======== Task data
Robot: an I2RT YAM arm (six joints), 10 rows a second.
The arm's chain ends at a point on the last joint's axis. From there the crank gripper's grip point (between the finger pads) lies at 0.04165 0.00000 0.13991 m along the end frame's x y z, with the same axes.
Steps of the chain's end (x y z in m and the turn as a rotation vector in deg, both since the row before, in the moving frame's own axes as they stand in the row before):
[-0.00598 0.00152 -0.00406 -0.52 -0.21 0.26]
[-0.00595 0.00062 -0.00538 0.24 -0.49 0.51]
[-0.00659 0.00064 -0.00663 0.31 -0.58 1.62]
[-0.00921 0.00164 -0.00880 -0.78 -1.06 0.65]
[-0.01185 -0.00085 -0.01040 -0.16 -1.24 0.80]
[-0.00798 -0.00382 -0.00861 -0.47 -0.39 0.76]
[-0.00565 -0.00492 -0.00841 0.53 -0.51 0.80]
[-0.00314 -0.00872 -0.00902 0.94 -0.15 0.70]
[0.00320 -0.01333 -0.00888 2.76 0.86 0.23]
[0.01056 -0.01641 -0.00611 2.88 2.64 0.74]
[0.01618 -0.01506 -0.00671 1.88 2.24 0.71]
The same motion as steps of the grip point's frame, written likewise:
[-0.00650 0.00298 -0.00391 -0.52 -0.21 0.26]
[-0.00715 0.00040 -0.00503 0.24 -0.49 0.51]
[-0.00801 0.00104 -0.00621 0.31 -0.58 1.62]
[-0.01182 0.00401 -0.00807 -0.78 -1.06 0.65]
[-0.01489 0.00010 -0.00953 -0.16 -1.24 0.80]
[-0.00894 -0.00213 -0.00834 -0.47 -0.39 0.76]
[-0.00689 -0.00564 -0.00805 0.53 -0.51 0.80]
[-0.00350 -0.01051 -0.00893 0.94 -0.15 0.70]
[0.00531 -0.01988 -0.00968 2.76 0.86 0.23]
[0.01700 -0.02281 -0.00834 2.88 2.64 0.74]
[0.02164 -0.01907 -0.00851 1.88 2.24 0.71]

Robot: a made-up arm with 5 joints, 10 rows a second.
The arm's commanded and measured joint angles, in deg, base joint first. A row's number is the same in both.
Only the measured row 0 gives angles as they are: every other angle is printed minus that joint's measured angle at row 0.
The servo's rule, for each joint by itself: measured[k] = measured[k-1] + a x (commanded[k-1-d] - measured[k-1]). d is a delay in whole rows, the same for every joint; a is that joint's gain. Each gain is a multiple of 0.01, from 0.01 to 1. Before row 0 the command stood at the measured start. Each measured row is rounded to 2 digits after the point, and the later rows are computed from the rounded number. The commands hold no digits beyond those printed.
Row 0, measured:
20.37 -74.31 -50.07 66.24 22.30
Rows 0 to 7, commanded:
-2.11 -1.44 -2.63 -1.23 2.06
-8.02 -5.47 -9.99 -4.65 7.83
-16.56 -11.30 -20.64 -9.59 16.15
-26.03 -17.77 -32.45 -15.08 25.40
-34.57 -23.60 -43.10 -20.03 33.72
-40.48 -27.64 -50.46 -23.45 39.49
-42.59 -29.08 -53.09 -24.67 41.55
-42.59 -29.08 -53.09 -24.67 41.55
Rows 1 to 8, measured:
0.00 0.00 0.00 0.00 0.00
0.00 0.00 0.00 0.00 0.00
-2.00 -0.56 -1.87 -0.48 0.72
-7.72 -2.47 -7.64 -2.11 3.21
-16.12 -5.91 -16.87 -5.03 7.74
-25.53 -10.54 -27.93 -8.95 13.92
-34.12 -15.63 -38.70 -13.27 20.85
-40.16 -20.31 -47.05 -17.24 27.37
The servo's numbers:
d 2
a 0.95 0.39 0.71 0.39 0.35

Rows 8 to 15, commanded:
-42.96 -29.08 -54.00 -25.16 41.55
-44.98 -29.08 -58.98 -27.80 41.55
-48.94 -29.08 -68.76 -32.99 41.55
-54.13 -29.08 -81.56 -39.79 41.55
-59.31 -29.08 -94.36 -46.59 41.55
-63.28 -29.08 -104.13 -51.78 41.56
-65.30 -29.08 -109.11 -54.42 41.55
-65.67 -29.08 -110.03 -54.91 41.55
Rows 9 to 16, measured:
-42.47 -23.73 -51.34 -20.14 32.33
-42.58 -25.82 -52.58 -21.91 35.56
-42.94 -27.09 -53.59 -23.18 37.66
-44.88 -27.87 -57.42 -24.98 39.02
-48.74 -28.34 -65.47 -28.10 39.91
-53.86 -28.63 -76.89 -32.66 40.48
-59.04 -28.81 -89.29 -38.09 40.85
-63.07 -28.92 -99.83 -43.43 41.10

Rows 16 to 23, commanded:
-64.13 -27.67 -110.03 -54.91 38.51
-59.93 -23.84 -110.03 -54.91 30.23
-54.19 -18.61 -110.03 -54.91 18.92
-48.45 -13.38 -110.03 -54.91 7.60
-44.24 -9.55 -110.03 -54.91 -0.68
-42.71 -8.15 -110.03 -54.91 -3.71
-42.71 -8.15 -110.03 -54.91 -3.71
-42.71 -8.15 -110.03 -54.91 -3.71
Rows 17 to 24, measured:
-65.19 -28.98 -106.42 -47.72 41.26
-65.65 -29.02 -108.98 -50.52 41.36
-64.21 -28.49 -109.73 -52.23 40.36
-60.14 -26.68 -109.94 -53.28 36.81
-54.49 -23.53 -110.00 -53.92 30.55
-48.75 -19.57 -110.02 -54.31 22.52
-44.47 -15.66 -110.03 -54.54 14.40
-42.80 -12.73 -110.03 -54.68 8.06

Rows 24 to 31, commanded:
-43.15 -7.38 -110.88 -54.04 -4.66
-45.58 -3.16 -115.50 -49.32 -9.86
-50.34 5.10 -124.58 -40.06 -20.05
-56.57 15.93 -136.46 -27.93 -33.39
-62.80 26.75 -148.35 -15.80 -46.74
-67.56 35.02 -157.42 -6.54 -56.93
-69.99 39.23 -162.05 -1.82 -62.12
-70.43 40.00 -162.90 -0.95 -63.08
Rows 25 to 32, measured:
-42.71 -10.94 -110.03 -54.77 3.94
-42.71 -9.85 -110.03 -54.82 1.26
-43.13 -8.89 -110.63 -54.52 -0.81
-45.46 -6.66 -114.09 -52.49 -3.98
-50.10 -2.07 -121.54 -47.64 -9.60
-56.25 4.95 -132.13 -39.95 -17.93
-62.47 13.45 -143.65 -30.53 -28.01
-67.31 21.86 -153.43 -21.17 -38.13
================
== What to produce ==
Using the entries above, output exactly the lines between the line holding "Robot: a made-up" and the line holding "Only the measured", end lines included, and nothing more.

== Output for this exercise ==
Robot: a made-up arm with 5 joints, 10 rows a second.
The arm's commanded and measured joint angles, in deg, base joint first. A row's number is the same in both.
Only the measured row 0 gives angles as they are: every other angle is printed minus that joint's measured angle at row 0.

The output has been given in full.